ALA Begins Work On Neighborhood Plan

The Acreage Landowners’ Association met Monday, April 2 at the Indian Trail Improvement District office to discuss changes to its outdated Acreage Neighborhood Plan.

Discussion centered on whether to expand the plan to include certain properties such as Callery-Judge Grove.

ALA Director Jay Sweet told the board he’d like to see Callery-Judge included in the plan.

“There’s a good reason to do that,” he said. “They have an approved plan. They have this higher density, this town center if you will, that we can use depending on what our positions are on commercial.”

ALA Government Liaison Mike Erickson was concerned with the idea. “There’s a big difference in referencing it for non-residential elements,” he said, “and trying to incorporate it into the plan.”

Sweet said that the board would need to justify referencing Callery-Judge in the plan. “We have to be careful with it,” he said, “but it would be a separate element.”

Sweet noted that the ALA’s articles of incorporation say that its boundaries are the same as Indian Trail but that the proposed map in the plan is not the same.

Erickson was concerned that the board would be trying to expand the plan to include a lot of property, such as the Sluggett property at the corner of Southern Blvd. and Seminole Pratt Whitney Road, which is not an active unit in Indian Trail.

“I would highly recommend we get an approved, updated plan first,” he said, “and then we can go back in and talk about annexing all kinds of things. We can reference in the plan contiguous properties.”

But Sweet said that the plan should address the areas that ALA wants to include.

“Annexation into the plan is what you want,” he said. “You don’t want a plan with a spot here, spot here, spot here. By saying ‘we believe this should be part of our plan,’ I believe we’ll have better standing when they come before the county for approval on something.”

Sweet said that the county could then use the neighborhood plan to address the surrounding impact.

“We can’t make someone do something or not do something,” he said, “that is not in our jurisdiction. Even when it is in our jurisdiction, we are a very intense advisory committee. That’s what the plan does. It gives us some legal standing.”

Erickson suggested that the plan include wording that would bring active units under the ALA’s jurisdiction automatically.
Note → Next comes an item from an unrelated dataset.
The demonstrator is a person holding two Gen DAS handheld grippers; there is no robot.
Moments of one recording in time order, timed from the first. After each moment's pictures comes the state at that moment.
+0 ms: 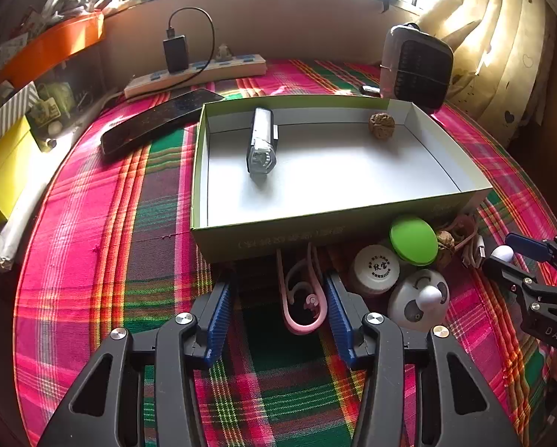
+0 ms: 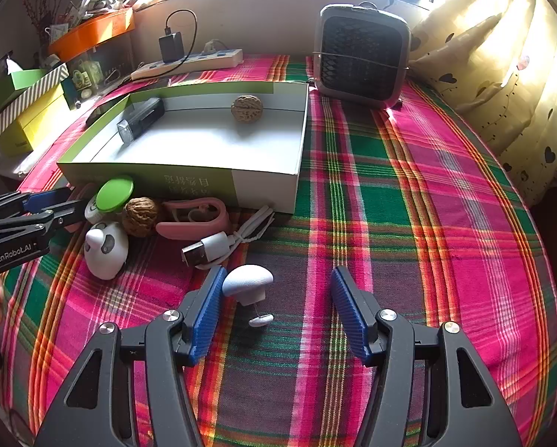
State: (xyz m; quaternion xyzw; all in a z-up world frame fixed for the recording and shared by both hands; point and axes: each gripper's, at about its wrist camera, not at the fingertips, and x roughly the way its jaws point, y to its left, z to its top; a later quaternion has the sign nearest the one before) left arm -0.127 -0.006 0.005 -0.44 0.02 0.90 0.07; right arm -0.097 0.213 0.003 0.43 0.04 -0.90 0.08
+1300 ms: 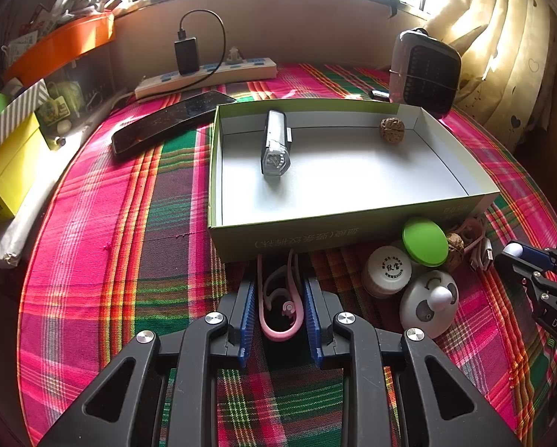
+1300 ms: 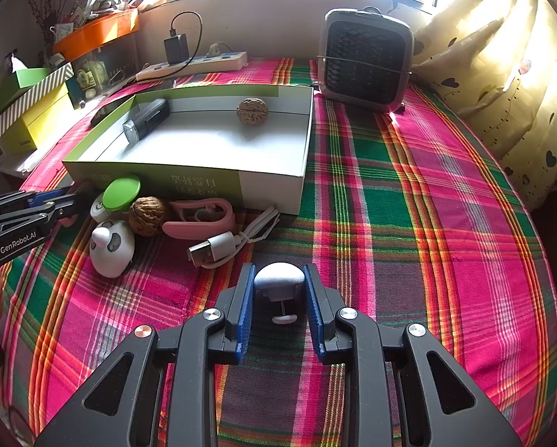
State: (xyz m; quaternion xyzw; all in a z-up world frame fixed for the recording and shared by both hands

“We can very much force and should force,” he said, “that once an area comes in as an active unit of development of Indian Trail, it automatically is incorporated into the plan. We should have that wording in there so we don’t have to go back and get approval.”

However, Callery-Judge isn’t inside the legislative boundaries of Indian Trail, Erickson noted. “And therefore, not anyone can actually be a member of the ALA from there,” he said. “That is a different element.”

Sweet said that a property owner could ask to become a member.

Erickson did agree with Sweet that Callery-Judge is the place to increase services in The Acreage.

“I think that’s the reason we can use it to our advantage,” Sweet said. “We can’t control what goes into Callery-Judge. But we can use what goes in there to control everything else.”

Currently, ALA bylaws say that a member must have joined three months prior to vote. Erickson suggested the board change it to allow recent members to vote on issues only, not elections.

“We could have free sign-ups at the meeting,” he said. “I don’t care about the money.”

Sweet said that the board could take a poll, noting that members must be property owners but that the issue affects everyone.

“It’s a better way to do it,” he said. “That way we don’t have to worry about property ownership.”